You will see that the PVC remains in the Pending state, which means Kubernetes cannot find a suitable storage in the system to allocate resources. It can only wait for a PV that meets the requirements to complete the binding.

How to Mount PersistentVolume for a Pod #

After binding PV and PVC, we have persistent storage. Now we can mount the storage volume for the Pod. The usage is similar to Lecture 14. First, define the storage volume in spec.volumes, and then mount it into the container in containers.volumeMounts.

However, since we are using PVC, we need to specify the name of the PVC in the persistentVolumeClaim field within volumes.

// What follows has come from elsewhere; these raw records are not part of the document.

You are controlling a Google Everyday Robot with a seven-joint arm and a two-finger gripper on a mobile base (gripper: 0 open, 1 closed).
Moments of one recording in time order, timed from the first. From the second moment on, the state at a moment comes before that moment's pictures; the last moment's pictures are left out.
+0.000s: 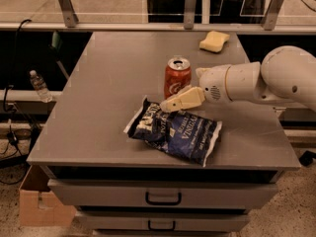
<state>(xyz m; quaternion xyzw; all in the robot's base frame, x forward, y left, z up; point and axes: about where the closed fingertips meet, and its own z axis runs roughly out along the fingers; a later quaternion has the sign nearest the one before) 0.589 -0.068 0.858 -0.38 0.76 0.26 0.45</state>
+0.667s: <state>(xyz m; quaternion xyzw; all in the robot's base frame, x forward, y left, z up) 0.607 -0.129 0.916 -0.34 0.75 0.20 0.53</state>
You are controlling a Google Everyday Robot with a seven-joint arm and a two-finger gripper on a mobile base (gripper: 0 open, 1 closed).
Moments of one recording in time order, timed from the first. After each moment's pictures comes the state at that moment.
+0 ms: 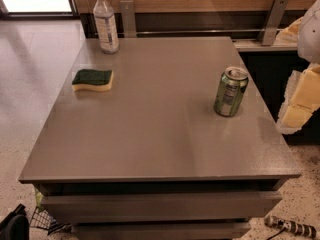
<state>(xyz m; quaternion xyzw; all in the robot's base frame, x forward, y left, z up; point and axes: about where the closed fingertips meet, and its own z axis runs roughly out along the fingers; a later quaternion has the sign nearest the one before) 0.438 -0.214 0.986 -0.60 0.78 -0.05 0.17</state>
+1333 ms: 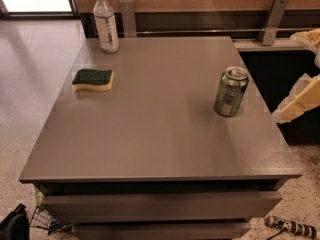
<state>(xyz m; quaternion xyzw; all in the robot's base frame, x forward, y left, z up) 0.484 -0.247 0.961 -0.54 0.76 0.03 0.35</state>
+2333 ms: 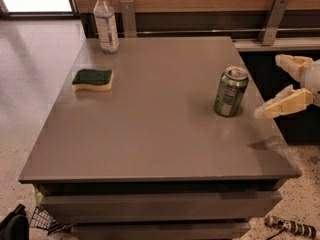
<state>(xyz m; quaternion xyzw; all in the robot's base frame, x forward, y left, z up) 0.525 -0.248 0.911 -0.45 0.72 0.21 0.49</state>
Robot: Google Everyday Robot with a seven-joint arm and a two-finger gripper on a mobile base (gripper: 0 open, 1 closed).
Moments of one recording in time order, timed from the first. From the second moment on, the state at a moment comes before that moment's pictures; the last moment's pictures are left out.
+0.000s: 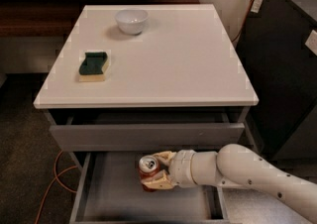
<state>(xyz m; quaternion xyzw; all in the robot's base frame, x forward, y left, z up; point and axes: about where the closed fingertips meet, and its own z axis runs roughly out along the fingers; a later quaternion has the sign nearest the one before) 0.435 0.004 0.622 -0.52 0.70 0.28 0.40</state>
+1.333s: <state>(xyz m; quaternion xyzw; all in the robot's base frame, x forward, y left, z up) 0.460 0.020 0.501 -0.50 0.70 0.28 0.42</state>
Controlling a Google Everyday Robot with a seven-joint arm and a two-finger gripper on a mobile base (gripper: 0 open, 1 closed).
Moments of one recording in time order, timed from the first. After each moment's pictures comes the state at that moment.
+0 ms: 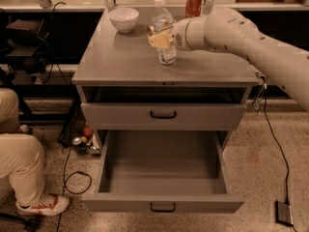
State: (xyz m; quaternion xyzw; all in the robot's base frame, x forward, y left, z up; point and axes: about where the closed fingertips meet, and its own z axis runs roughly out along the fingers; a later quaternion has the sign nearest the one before) arm 0.769 -0.036 0.916 -0.30 0.77 0.15 0.54
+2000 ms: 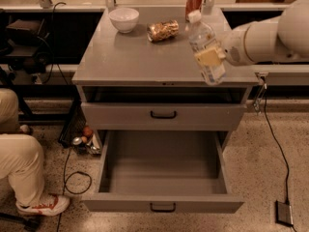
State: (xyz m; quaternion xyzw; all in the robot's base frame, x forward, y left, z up) arm 0.643 -0.152 0.931 -0.35 0.80 0.08 0.48
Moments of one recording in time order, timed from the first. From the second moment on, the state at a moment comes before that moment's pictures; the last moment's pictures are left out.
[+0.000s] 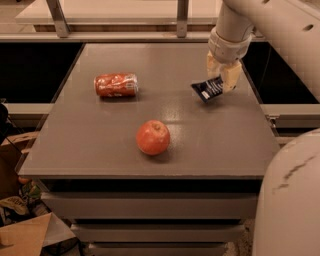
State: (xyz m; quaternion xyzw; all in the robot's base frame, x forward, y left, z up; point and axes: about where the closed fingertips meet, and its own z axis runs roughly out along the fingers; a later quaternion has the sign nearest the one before) arm 0.670 -0.179 0.872 -0.87 0.48 -0.10 0.06
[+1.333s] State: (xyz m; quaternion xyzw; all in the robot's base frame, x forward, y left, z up) arm 0.683 -0.107 0.927 -0.91 0.37 -0.11 0.14
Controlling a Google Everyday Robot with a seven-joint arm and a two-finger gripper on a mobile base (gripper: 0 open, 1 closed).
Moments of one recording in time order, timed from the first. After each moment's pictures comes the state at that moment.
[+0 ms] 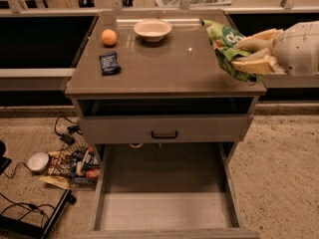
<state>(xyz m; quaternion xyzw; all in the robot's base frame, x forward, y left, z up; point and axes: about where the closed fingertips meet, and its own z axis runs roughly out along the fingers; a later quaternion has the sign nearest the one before) 0.564 -0.193 0.968 -0.56 0.62 0.08 0.55</state>
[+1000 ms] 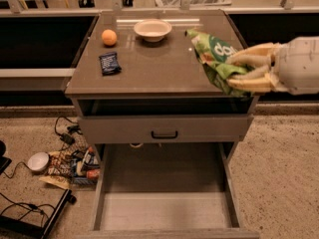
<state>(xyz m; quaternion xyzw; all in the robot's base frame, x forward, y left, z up) 0.508 -0.161 0.968 -0.60 0.54 0.14 0.57</state>
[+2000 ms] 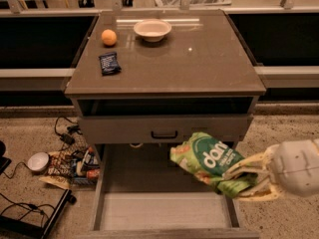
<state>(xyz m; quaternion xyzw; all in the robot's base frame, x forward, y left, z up) 0.341 -0.157 0.824 -0.76 0.43 0.20 0.45</state>
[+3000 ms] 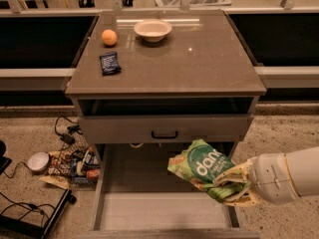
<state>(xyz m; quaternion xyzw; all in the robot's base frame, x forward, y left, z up) 0.355 -0.150 0.749 -0.79 0.46 0.12 0.39</state>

The following is the YAML description file for the Pod, where the storage volume is mounted to the /tmp directory of the Nginx container:

apiVersion: v1
kind: Pod
metadata:
  name: host-pvc-pod

spec:
  volumes:
  - name: host-pvc-vol
    persistentVolumeClaim:
      claimName: host-5m-pvc

  containers:
    - name: ngx-pvc-pod
      image: nginx:alpine
      ports:
      - containerPort: 80
      volumeMounts:
      - name: host-pvc-vol
        mountPath: /tmp

I have created a diagram to illustrate the relationship between the Pod and the PVC/PV (accessModes field is omitted). From the diagram, you can see how they are connected:

Now let’s create this Pod and check its status:

kubectl apply -f host-path-pod.yml
kubectl get pod -o wide

The Pod has been scheduled to a worker node by Kubernetes. Did the PV mount successfully? Let’s enter the container using kubectl exec and execute some commands:

A file named a.txt is created in the /tmp directory of the container. According to the definition of the PV, it should be stored on the disk of the worker node. Let’s log in to the worker node and check:

You will see that there is indeed a file named a.txt in the local directory of the worker node. By comparing the timestamps, we can confirm that it is the file generated in the Pod just now.

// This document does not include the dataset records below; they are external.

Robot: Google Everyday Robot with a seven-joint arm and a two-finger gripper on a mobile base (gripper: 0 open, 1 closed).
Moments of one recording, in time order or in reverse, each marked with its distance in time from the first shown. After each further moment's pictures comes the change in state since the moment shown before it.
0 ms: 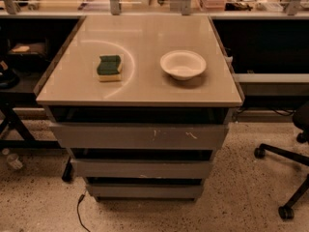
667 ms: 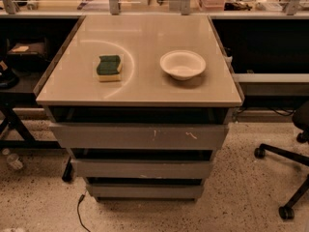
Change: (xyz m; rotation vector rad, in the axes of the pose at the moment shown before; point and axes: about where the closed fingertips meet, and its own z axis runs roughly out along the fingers) arm -0.162 0.201 -0.122 -0.121 -0.414 -0.466
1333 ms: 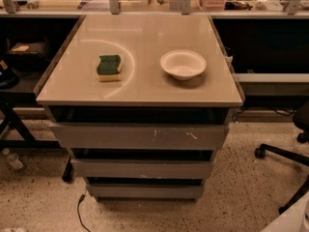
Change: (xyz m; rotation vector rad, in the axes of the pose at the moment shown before) arm -0.062 0.056 -0.027 0.005 -0.168 -0.165
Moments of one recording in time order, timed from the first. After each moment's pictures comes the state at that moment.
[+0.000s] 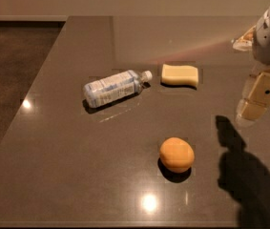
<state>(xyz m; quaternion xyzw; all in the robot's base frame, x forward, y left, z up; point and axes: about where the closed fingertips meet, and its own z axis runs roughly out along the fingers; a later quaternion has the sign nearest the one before) 0.438 -0.217 0.976 -0.60 0.78 -0.03 0.16</state>
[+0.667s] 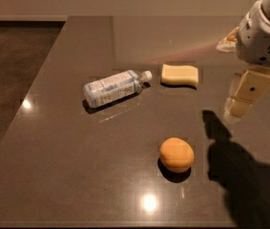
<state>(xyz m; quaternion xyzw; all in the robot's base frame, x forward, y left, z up) 0.452 -0.197 0.968 -0.63 0.76 -0.01 0.16</state>
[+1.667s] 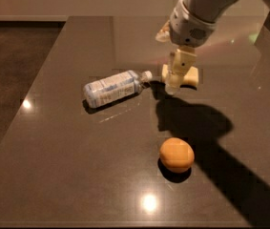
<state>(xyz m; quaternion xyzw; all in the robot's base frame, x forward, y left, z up) 0.565 -0.097 0.936 -0.71 0.68 0.06 0.19</state>
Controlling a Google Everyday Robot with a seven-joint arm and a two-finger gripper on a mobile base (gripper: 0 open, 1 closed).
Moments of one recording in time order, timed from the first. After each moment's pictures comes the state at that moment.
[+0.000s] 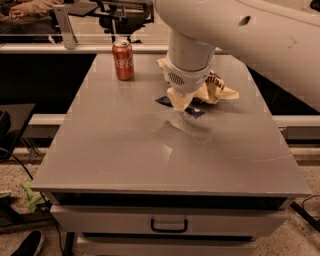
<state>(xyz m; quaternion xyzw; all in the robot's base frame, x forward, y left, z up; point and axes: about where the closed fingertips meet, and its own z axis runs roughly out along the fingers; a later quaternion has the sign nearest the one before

Since the data generated by the Pod is stored on the disk through the PV, if the Pod is deleted and recreated, the storage volume will still use the same directory, and the data will remain unchanged, achieving persistent storage.

However, there is a small problem. Because this PV is of the HostPath type and only stored locally on the current node, if the Pod is scheduled to a different node during reconstruction, even if the local directory is mounted, it will not be the same storage location as before, and the persistence feature will fail.

Therefore, HostPath type PVs are generally used for testing or for applications closely related to nodes, such as DaemonSets. We will discuss how to achieve true arbitrary data persistence in the next lecture.

Summary #

Alright, today we learned about the solutions for persistent storage in Kubernetes. There are three API objects: PersistentVolume, PersistentVolumeClaim, and StorageClass. They manage storage resources in the cluster, which can be thought of as disks. Pods need to use these objects to achieve data persistence.

Let’s summarize today’s main content:

PersistentVolume, also known as PV, is an abstraction of storage devices in Kubernetes. It is maintained by system administrators and needs to describe important information such as the type, access mode, and capacity of the storage device.
PersistentVolumeClaim, also known as PVC, represents the request from a Pod to the system for storage resources. It declares the requirements for storage, and Kubernetes will find the most suitable PV and bind them together.
StorageClass abstracts specific types of storage systems and groups PV objects. It simplifies the binding process between PVs and PVCs.
HostPath is the simplest type of PV, where data is stored locally on the node. It provides fast access but cannot be migrated with Pods.

Homework #

Finally, it’s homework time. I have two questions for you to think about:

HostPath type of PV requires the corresponding directory to exist on the node. What will happen if this directory does not exist (e.g., if it was forgotten to be created)?
What are your thoughts on the process of using PV/PVC/StorageClass objects for storage allocation? Do you think their abstraction is good or bad?

Masters in the field need to be self-driven. In this advanced part, I am really looking forward to hearing your thoughts. See you in the next class.